## INPUT FOR THIS TASK
Start of Block

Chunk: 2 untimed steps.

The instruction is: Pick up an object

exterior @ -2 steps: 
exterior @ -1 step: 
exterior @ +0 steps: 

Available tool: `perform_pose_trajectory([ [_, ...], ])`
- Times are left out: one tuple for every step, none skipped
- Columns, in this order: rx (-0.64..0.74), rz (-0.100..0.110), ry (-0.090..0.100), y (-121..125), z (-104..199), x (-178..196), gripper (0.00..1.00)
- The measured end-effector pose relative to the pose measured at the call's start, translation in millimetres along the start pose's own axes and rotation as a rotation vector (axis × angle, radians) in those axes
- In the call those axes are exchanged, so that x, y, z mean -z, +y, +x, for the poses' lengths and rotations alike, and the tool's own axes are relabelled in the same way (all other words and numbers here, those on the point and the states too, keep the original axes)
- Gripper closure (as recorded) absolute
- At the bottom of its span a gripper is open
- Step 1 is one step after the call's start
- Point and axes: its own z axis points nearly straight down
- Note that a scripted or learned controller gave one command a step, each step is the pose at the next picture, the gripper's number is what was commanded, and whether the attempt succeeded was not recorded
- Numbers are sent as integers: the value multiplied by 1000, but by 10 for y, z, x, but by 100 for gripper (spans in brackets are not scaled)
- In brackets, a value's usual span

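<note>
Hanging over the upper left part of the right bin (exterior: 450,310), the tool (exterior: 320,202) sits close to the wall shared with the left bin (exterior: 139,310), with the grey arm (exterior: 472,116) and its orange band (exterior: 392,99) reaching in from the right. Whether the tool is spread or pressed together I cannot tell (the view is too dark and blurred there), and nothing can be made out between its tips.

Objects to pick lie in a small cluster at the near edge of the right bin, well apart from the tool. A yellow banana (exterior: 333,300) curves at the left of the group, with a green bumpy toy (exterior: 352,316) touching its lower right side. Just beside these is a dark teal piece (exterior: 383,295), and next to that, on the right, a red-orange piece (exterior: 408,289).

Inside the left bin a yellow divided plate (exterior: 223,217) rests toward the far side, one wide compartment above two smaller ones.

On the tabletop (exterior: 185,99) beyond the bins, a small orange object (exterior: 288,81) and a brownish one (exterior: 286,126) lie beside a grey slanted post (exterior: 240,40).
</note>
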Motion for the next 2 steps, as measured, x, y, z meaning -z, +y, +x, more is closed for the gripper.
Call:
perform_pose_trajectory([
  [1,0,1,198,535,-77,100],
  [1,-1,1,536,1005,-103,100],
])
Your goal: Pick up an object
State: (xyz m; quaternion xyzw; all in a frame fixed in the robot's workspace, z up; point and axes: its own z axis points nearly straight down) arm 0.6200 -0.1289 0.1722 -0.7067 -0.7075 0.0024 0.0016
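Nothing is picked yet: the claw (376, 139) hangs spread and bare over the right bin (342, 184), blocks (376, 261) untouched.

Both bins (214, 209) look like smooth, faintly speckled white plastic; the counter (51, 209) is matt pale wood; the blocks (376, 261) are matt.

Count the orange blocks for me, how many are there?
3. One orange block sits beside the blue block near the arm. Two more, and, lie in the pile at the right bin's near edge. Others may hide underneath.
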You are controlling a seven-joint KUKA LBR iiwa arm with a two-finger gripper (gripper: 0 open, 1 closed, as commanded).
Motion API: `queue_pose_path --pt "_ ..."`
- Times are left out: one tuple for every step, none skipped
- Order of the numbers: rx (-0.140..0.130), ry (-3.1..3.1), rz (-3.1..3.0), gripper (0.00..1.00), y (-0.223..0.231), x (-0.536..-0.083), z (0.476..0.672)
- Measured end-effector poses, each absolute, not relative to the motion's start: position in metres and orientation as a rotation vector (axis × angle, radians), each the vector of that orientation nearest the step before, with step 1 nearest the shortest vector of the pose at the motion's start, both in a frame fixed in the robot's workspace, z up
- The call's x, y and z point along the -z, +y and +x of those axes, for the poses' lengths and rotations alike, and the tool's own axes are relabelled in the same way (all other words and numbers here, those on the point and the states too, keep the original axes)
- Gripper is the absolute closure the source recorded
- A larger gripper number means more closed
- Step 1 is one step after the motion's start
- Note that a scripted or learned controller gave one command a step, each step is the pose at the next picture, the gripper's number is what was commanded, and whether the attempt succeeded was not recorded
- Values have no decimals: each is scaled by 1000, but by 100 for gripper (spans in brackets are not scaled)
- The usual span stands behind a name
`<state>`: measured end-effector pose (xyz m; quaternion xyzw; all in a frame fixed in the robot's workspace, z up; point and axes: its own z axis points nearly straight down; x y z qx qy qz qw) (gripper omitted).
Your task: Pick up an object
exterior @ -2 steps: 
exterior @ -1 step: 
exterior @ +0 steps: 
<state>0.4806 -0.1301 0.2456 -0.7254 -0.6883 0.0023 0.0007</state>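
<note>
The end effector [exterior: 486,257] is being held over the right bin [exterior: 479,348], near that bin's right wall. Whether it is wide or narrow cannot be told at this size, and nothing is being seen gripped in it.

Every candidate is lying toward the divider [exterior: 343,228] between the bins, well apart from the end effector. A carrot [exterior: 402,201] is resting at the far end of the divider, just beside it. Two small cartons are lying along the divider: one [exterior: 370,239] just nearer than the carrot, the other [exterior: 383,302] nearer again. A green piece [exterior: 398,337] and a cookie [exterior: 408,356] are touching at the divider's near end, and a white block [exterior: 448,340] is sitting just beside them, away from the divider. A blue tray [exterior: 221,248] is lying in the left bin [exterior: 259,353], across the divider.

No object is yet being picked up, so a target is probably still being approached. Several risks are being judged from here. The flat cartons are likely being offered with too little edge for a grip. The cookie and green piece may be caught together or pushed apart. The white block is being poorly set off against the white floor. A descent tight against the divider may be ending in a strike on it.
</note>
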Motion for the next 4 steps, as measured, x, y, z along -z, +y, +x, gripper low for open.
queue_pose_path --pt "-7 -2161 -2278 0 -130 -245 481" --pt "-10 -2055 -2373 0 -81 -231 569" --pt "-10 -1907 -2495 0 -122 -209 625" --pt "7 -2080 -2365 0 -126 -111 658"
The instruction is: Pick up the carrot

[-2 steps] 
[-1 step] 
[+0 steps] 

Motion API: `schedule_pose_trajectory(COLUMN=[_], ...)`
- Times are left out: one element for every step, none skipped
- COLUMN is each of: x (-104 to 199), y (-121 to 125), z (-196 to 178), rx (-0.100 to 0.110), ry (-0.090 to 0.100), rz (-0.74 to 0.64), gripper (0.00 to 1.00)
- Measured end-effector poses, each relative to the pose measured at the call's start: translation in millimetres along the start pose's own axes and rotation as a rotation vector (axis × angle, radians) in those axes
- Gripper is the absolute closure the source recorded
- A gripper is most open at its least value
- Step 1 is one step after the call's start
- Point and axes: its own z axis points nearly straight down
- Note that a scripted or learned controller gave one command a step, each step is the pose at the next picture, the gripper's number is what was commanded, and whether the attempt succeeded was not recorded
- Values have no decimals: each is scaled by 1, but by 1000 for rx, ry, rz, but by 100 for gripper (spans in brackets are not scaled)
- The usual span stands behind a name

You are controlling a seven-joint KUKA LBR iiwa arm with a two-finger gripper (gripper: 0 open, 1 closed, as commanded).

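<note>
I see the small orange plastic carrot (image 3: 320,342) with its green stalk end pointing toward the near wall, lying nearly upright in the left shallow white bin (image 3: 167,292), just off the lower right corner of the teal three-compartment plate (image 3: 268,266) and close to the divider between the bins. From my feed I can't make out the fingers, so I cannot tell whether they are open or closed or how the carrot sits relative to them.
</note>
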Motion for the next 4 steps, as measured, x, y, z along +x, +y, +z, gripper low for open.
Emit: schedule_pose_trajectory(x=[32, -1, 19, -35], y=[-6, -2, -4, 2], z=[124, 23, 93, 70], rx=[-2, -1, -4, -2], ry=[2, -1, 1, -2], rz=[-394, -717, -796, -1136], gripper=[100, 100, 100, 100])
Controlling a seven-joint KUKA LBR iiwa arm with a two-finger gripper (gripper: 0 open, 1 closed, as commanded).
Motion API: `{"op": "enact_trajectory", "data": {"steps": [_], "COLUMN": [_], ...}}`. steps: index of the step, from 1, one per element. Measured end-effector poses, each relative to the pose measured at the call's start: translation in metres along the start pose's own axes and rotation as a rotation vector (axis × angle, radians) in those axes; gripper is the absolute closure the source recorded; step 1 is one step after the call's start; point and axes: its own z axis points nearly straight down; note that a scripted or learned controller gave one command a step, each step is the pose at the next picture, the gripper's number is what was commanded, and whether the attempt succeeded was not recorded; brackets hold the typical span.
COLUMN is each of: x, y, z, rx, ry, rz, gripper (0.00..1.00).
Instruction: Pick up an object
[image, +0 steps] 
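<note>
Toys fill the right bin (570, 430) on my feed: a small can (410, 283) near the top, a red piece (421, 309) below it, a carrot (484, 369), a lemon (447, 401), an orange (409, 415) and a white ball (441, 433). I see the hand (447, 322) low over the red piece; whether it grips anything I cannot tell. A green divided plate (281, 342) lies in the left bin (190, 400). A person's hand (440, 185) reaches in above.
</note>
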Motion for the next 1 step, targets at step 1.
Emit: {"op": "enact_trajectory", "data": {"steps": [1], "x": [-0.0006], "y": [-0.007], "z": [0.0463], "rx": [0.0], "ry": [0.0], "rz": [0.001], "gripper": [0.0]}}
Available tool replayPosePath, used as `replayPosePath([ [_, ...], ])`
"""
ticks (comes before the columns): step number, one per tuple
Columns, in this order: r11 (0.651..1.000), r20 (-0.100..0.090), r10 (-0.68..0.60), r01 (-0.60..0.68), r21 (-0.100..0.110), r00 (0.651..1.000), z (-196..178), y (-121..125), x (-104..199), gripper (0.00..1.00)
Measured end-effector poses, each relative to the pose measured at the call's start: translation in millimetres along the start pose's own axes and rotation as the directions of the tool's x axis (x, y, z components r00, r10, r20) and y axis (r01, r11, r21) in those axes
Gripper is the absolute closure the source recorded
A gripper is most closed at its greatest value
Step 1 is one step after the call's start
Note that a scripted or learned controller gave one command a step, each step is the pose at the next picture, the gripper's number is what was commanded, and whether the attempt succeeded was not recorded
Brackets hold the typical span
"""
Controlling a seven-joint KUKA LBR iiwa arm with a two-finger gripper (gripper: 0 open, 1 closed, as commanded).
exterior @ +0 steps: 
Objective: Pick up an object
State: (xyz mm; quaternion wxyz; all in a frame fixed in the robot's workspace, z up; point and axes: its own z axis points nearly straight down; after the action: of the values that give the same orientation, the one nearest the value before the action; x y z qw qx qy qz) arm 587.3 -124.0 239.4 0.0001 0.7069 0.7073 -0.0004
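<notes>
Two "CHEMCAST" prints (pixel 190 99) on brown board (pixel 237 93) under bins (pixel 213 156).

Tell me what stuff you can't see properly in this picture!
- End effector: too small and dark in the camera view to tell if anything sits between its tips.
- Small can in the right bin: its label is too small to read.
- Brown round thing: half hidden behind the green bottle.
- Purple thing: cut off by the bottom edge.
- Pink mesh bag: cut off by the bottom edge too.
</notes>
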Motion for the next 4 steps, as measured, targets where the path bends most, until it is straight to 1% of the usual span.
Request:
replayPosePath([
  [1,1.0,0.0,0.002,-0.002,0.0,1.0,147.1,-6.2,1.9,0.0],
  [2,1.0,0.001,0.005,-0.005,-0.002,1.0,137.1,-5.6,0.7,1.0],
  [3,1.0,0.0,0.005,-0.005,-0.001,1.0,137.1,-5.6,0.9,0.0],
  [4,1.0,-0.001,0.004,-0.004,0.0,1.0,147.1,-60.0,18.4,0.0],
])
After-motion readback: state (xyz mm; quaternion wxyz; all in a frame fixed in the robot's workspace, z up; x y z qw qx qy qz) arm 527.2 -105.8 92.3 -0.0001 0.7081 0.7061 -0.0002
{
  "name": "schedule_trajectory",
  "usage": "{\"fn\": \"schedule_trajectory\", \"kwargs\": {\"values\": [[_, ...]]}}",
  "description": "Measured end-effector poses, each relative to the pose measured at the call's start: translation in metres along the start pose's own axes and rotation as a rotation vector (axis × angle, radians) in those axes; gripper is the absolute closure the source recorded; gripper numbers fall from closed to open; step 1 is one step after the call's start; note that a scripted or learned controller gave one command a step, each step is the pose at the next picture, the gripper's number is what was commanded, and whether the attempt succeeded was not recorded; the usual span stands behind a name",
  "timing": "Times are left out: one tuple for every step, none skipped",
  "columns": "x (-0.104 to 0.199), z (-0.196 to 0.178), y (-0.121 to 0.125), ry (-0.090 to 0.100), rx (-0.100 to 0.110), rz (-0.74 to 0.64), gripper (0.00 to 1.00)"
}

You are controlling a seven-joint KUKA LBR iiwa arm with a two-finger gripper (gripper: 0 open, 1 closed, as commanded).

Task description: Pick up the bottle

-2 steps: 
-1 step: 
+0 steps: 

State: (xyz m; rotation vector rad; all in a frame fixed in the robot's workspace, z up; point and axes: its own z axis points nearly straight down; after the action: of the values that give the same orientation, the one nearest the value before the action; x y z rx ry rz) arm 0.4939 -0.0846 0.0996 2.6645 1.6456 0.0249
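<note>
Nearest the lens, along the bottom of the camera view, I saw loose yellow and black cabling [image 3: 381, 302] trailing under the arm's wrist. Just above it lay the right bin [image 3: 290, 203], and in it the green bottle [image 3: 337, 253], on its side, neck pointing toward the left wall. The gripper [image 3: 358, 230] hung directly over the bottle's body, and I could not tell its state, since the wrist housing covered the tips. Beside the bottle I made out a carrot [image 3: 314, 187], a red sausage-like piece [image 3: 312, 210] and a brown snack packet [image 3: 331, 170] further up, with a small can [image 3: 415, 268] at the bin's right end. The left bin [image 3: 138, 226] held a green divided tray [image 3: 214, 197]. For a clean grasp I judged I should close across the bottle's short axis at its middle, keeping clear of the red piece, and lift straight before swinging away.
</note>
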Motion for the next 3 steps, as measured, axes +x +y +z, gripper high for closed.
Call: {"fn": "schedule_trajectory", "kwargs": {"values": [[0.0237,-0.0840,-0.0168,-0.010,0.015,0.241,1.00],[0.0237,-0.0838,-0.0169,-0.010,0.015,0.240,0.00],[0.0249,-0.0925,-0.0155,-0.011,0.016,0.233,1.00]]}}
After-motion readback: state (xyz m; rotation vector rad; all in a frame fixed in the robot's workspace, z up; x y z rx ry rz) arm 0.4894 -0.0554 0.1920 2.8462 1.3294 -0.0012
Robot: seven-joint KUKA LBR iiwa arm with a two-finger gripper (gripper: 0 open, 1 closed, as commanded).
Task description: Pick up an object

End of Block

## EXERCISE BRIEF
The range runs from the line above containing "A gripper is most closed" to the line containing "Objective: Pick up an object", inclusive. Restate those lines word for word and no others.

## EXERCISE RESPONSE
A gripper is most closed at its greatest value
Step 1 is one step after the call's start
Note that a scripted or learned controller gave one command a step, each step is the pose at the next picture, the gripper's number is what was commanded, and whether the attempt succeeded was not recorded
Brackets hold the typical span
"""
Controlling a seven-joint KUKA LBR iiwa arm with a two-finger gripper (gripper: 0 open, 1 closed, as commanded).
exterior @ +0 steps: 
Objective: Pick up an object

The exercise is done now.